Di bawah pendidikan dan asuhan sang ayah ini, Khadijah, bukan hanya memperoleh pengetahuan keagamaan yang luas, melainkan juga kepribadian yang luhur; rendah hati, santun, pemurah, bersahaja dan religius.
Popularitasnya sebagai ulama perempuan sangat menonjol. Sahnun juga seorang hakim pengadilan terkemuka.
Dalam banyak kasus, ia sering meminta pertimbangan dan pendapat putrinya yang cerdas itu, sebelum ia mengetukkan palu di pengadilan.
Khadijah wafat tahun 270 H/885 M dan dikebumikan di Qairawan, di samping ayah yang dicintai dan mencintainya.
Khadijah Tidak Menikah
Tidak ada penjelasan dari dirinya sendiri, mengapa ia tidak menikah sepanjang hidupnya. Seperti pada umumnya tokoh besar yang memilih tidak menikah, ia tampaknya lebih terpikat pada kerja-kerja intelektual, menyebarkan ilmu pengetahuan dan melakukan advokasi-advokasi kemanusiaan.

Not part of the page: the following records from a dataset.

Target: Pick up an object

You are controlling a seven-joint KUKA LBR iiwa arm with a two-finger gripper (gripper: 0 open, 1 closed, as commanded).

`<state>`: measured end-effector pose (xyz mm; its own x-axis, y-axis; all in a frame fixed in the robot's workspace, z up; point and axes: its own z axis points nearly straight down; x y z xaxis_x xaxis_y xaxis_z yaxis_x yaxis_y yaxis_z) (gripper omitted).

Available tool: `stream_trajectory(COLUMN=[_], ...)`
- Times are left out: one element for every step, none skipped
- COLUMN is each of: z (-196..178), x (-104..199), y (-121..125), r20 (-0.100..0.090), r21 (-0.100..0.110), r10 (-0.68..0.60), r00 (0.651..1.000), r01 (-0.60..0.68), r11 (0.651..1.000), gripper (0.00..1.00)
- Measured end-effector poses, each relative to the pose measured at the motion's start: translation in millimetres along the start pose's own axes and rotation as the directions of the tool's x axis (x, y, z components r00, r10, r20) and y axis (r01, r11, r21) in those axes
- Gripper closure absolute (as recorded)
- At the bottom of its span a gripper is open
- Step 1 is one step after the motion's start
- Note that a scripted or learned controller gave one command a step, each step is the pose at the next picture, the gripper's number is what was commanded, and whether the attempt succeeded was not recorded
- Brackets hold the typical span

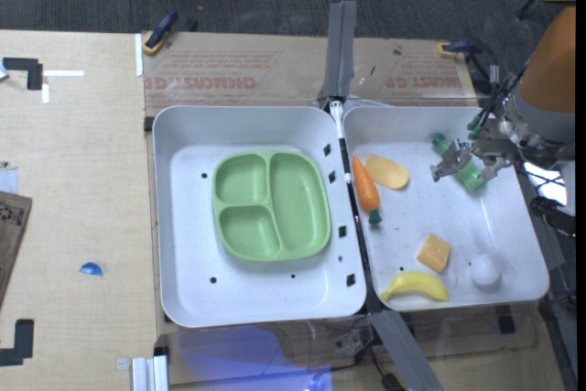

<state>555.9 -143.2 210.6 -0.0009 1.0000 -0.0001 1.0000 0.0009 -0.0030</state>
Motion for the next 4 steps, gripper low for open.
stream_trajectory(z=[24, 118, 97, 118], x=[-55, -65, -65, -42], y=[48, 70, 27, 63], r20=[0.002, 0.002, 0.001, 0.002], r21=[-0.003, -0.005, -0.003, -0.004], r10=[-0.158, -0.121, -0.205, -0.228], r00=[0.987, 0.993, 0.979, 0.974], r01=[0.158, 0.121, 0.205, 0.228], r11=[0.987, 0.993, 0.979, 0.974], gripper=[0.0, 0.0, 0.0, 0.0])
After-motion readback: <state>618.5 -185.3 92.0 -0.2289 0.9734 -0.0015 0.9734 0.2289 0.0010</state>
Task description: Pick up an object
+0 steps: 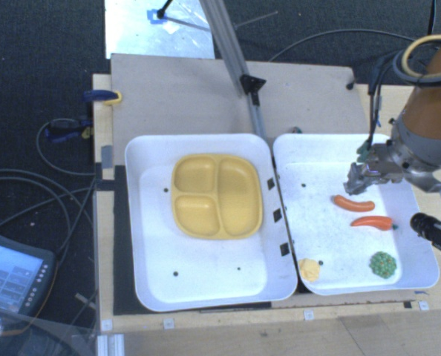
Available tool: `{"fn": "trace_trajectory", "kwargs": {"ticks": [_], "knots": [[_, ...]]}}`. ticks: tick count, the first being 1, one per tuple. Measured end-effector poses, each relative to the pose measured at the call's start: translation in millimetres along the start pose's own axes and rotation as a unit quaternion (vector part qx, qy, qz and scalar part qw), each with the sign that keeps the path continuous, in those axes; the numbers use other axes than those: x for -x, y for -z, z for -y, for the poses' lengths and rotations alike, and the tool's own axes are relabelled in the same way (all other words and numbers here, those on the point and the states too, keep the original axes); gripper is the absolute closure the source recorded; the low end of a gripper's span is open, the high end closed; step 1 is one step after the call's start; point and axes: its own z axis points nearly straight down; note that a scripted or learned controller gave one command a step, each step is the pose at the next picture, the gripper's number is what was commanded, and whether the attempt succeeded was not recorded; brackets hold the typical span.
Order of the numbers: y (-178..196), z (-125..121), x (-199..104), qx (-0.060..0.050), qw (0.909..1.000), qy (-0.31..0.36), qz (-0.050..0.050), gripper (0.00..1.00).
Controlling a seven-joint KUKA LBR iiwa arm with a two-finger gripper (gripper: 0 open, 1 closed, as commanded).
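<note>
In the right bin (302, 162) lie two orange-red sausages, one (353, 203) above the other (371, 222), a green broccoli piece (383, 264) near the front right corner, and a small yellow lump (309, 269) at the front left. My gripper (359, 180) hangs over the right bin's back right part, just above the upper sausage. Nothing shows between its fingers. The grey arm with its orange band (430, 106) enters from the right.
The left bin (150, 273) holds a yellow divided plate (217, 196) with three compartments. A slanted metal pole (232, 47) crosses the bench behind the bins. Cables and a teach pendant (9, 273) lie on the floor at left.
</note>
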Motion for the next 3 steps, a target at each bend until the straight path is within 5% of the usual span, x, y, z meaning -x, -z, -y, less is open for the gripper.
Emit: {"fn": "trace_trajectory", "kwargs": {"ticks": [3], "knots": [[-36.4, -14.6, -149.6, -0.003, 1.0000, 0.000, -0.001, 1.00]]}}
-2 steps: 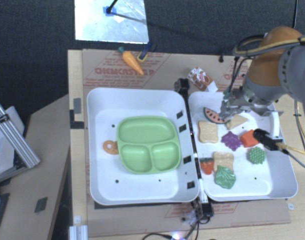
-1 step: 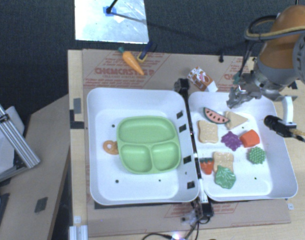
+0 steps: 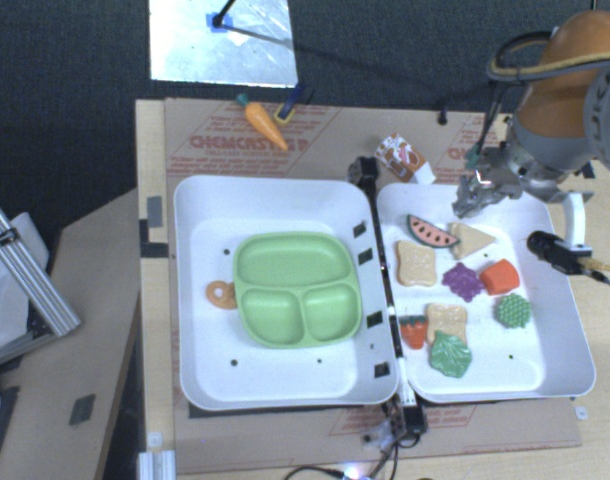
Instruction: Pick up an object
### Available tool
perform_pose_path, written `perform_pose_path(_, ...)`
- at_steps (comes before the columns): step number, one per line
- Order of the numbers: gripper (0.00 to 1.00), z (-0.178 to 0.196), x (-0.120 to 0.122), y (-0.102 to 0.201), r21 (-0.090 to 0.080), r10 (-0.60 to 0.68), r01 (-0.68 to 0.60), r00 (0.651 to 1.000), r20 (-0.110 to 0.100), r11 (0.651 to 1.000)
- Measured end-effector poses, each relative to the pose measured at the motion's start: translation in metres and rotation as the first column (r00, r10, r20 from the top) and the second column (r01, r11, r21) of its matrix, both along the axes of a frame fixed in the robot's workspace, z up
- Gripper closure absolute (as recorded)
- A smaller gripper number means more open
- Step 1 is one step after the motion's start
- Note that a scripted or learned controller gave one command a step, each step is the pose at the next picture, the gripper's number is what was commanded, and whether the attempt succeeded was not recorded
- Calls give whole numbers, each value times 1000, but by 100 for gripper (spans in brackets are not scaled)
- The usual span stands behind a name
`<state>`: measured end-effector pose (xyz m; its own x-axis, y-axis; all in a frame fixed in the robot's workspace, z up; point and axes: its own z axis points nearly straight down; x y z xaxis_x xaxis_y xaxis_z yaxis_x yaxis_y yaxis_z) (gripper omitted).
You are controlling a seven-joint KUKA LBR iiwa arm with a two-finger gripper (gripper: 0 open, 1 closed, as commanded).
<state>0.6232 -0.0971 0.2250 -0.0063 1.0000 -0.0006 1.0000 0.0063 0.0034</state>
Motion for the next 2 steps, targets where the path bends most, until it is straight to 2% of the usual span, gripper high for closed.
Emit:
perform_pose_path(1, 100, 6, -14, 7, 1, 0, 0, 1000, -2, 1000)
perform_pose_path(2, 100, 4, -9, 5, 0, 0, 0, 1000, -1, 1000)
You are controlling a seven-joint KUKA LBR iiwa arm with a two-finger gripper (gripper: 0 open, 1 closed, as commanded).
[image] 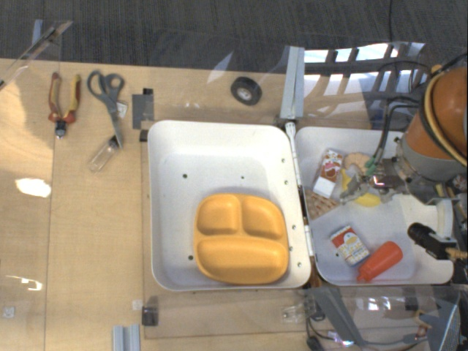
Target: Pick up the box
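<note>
The box [349, 244] is located flat in the right bin [431, 273], near the front, just left of an orange bottle [380, 261]. The gripper [363, 183] is positioned over the bin's upper middle, apart from the box, among a small carton [330, 168] and a yellow item [368, 198]. Whether the claw is wide or narrow cannot be told. An orange tray [240, 238] is seated in the left bin [175, 159].

Bench [73, 232]: bins [168, 196], scissors [108, 97], perhaps pliers [62, 101]
</note>
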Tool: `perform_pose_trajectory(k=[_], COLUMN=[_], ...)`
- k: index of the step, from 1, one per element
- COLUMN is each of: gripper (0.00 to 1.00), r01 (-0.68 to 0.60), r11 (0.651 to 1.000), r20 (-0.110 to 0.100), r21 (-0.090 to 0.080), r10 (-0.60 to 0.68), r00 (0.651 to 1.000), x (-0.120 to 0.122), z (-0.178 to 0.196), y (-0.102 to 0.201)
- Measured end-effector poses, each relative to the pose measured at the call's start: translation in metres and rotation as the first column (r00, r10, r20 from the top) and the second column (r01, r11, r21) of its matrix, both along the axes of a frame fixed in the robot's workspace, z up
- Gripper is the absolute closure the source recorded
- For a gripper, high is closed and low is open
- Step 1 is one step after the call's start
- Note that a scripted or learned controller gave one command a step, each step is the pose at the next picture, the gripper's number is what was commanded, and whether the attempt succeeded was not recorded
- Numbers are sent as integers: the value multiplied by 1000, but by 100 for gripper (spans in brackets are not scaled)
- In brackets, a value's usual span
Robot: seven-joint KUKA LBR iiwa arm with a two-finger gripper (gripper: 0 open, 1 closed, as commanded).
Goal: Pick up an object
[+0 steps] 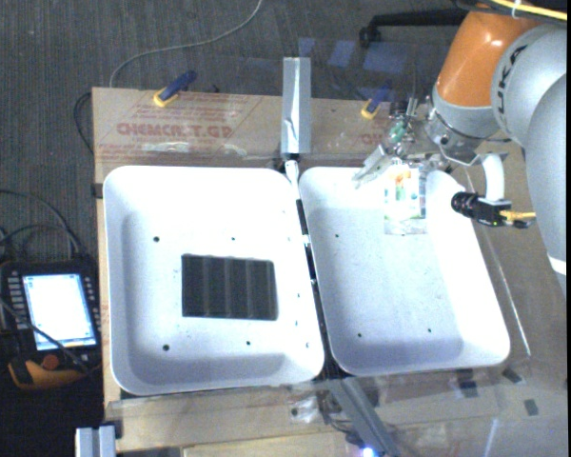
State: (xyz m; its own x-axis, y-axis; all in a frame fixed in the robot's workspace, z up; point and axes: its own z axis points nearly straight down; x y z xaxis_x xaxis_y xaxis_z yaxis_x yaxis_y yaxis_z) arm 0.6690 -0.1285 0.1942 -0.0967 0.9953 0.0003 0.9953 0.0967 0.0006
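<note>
Camera view shows the claw (397,150) hovering over the far edge of the right bin (438,341), with a small clear packet (405,196) with coloured print hanging just beneath it; whether the claw is spread or pinching the packet cannot be told. A dark ribbed rectangular block (228,287) lies flat in the middle of the left bin (133,255) on the tabletop (171,127).

Smooth white plastic bins (133,255)
</note>
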Motion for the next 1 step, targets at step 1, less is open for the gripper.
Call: perform_pose_trajectory(k=[1], gripper=[100], r01=[171], r11=[985], r20=[3], r21=[-5], r10=[-171], r00=[985], x=[0], z=[-88], y=[-38])
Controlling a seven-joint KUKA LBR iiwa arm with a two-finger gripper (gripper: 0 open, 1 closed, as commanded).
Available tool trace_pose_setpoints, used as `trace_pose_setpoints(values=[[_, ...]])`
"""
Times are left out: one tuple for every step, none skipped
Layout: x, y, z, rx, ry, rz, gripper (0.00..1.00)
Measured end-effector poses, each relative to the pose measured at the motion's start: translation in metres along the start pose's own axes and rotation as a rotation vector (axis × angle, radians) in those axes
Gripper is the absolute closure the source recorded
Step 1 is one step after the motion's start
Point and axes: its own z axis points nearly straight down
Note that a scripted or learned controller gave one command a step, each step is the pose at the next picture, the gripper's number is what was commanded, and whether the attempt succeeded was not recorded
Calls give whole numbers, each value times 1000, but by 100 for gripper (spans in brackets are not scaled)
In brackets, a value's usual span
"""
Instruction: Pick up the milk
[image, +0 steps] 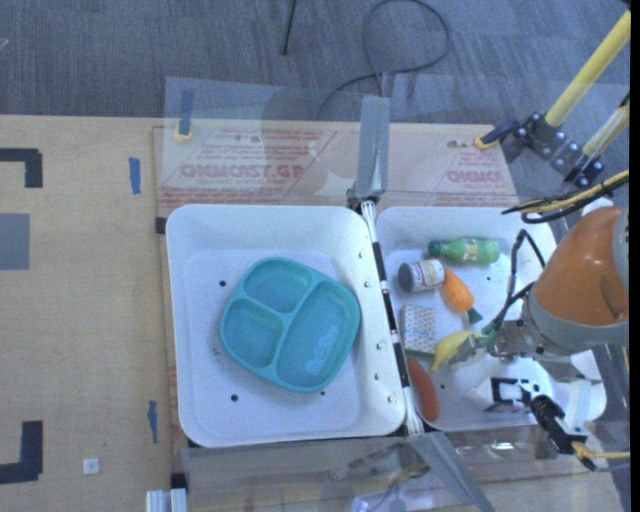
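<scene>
Claw (494, 344) low in the right bin (400, 235), just right of the banana (453, 348); how wide it stands cannot be told.
What looks like the milk carton (418, 325) lies just left of the banana, so a grab risks taking fruit instead. Bottle (463, 250), can (421, 275) and carrot (457, 292) lie beyond the banana; well left of it, the left bin (200, 240) holds a plate (290, 323).

Plate (290, 323) in left bin (200, 235), bottle (464, 250) in right
</scene>
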Motion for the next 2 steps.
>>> trace_pose_setpoints(values=[[-68, -6, -10, 7, 0, -34, 0], [-51, -4, 0, 7, 2, -279, 0]])
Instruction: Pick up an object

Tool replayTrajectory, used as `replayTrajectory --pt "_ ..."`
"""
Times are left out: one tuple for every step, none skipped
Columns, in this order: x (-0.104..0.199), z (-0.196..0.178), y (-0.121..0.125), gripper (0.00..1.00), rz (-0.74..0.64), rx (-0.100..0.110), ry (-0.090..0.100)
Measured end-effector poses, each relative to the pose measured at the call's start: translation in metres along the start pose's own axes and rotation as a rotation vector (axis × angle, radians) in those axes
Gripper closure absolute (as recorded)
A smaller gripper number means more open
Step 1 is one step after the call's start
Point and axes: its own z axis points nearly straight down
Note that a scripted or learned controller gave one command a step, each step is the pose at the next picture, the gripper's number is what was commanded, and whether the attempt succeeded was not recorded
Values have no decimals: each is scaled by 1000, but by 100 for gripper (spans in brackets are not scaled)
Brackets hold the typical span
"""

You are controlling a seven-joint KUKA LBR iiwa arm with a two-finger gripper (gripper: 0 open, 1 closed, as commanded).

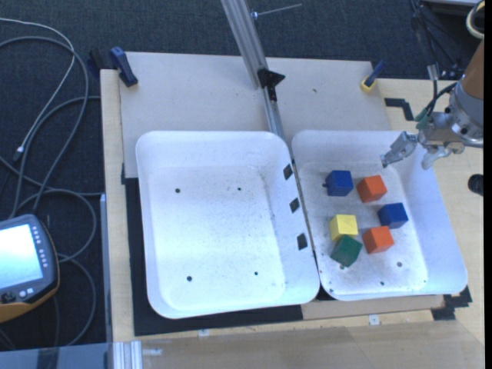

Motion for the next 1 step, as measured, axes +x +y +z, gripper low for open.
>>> replayTrajectory --pt "69 37 -6 0 -5 4 5"
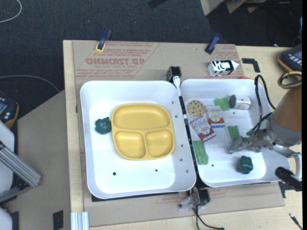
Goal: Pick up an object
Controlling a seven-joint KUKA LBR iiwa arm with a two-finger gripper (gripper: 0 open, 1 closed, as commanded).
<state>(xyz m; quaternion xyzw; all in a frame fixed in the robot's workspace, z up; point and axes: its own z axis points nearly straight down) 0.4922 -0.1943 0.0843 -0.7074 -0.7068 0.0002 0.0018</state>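
A tan bench [120,56] holds two white bins. The left bin [96,166] has a big yellow tray [143,130]. In the right bin [216,174], the gripper [236,147] hangs just above and left of a small green pepper [244,164]. Whether it is clenched or released cannot be told.

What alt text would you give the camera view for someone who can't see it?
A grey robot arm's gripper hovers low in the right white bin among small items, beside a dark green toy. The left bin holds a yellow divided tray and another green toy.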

Seorang pengagum Khadijah, Ala Ghaul, menulis puisi dan memposting di Facebooknya, pada hari Senin, 27-07-1403 H. Saya mengutipkan sebagian dari puisi itu di sini:
هذي أنا و يَقولُ عاشقُكِ الكثيرَ فما تَرَيْنَ يقولُ قد:
مَاتَتْ بَتُّولاً لم تُرِدْ زوجاً و عَاشتْ كَيْ تقومَ عَلَى رِعايةِ دِينِهَاوَ تَمَسَّكَتْ بِعَفَافِهَا وَ نَقَاءِ صُورَتِهَا وَ هَذا مَا رَوَاهُ الكاتبون و من تناقلَ ما لديها من خصالٍ لم تكنْ موجودةً في كلِّ نسوانِ المدينةِ
يَأْتِيهَا النِّساءُ لِكَي تَرَى فِي أَمْرِهِنَّ وَ لَمْ تخيِّبْ ظنَّ مَنْ سَارُوا إِلَيْهَا كَيْ تُشِيرِ بِرَأْيِهَا فِي مُعَضَّلاَتٍ حلُّها كم غيرَ الأوضاعَ في تلكَ المدينةِ
يا خديجةُ أنتِ فَضَّلْتِ الحياةَ على الزَّوَاجِ وَ فيكِ أوصافُ النساءِ العابداتِ
و فيكِ سِحرُ القيروانِ و سَاحِلُ الْبَحرِ الجميلِ
دُفِنَتْ بجانبِ أهلِها و يَزُورُها مَنْ كَانَ يَعْرِفُ سِيرةَ الطُّهْرِ الَّتي مَاتَتْ عَلَيهَا
Ini, aku yang bicara
Betapa banyak laki-laki merinduimu,
tetapi kau acuh saja
dia yang merinduimu
Ini, aku yang bicara
Dia mati sendiri, tak mau kawin
Dia memilih menjaga agama
Menjaga diri
Itu kata banyak orang
Tak ada di kota ini perempuan sepertimu
Perempuan-perempuan dari ragam penjuru datang kepadanya
Bertanya dan mengadu nasibnya
Dan mereka pulang dengan riang
O, Khadijah
Kau lebih memilih hidup menyepi, sendiri
Ketimbang bersama suami
Kaulah wakil perempuan-perempuan “Abidat” yang tekun ibadah
Kaulah pesona Qairawan dan pantai lautan yang indah
Saat pulang, kau dibaringkan di samping ayahmu
Dan mereka yang mengenal kesucian pribadimu
Menziarahimu.
Begitulah. Dan aku merindukan lahirnya perempuan-perempuan ulama seperti dia: Khadijah.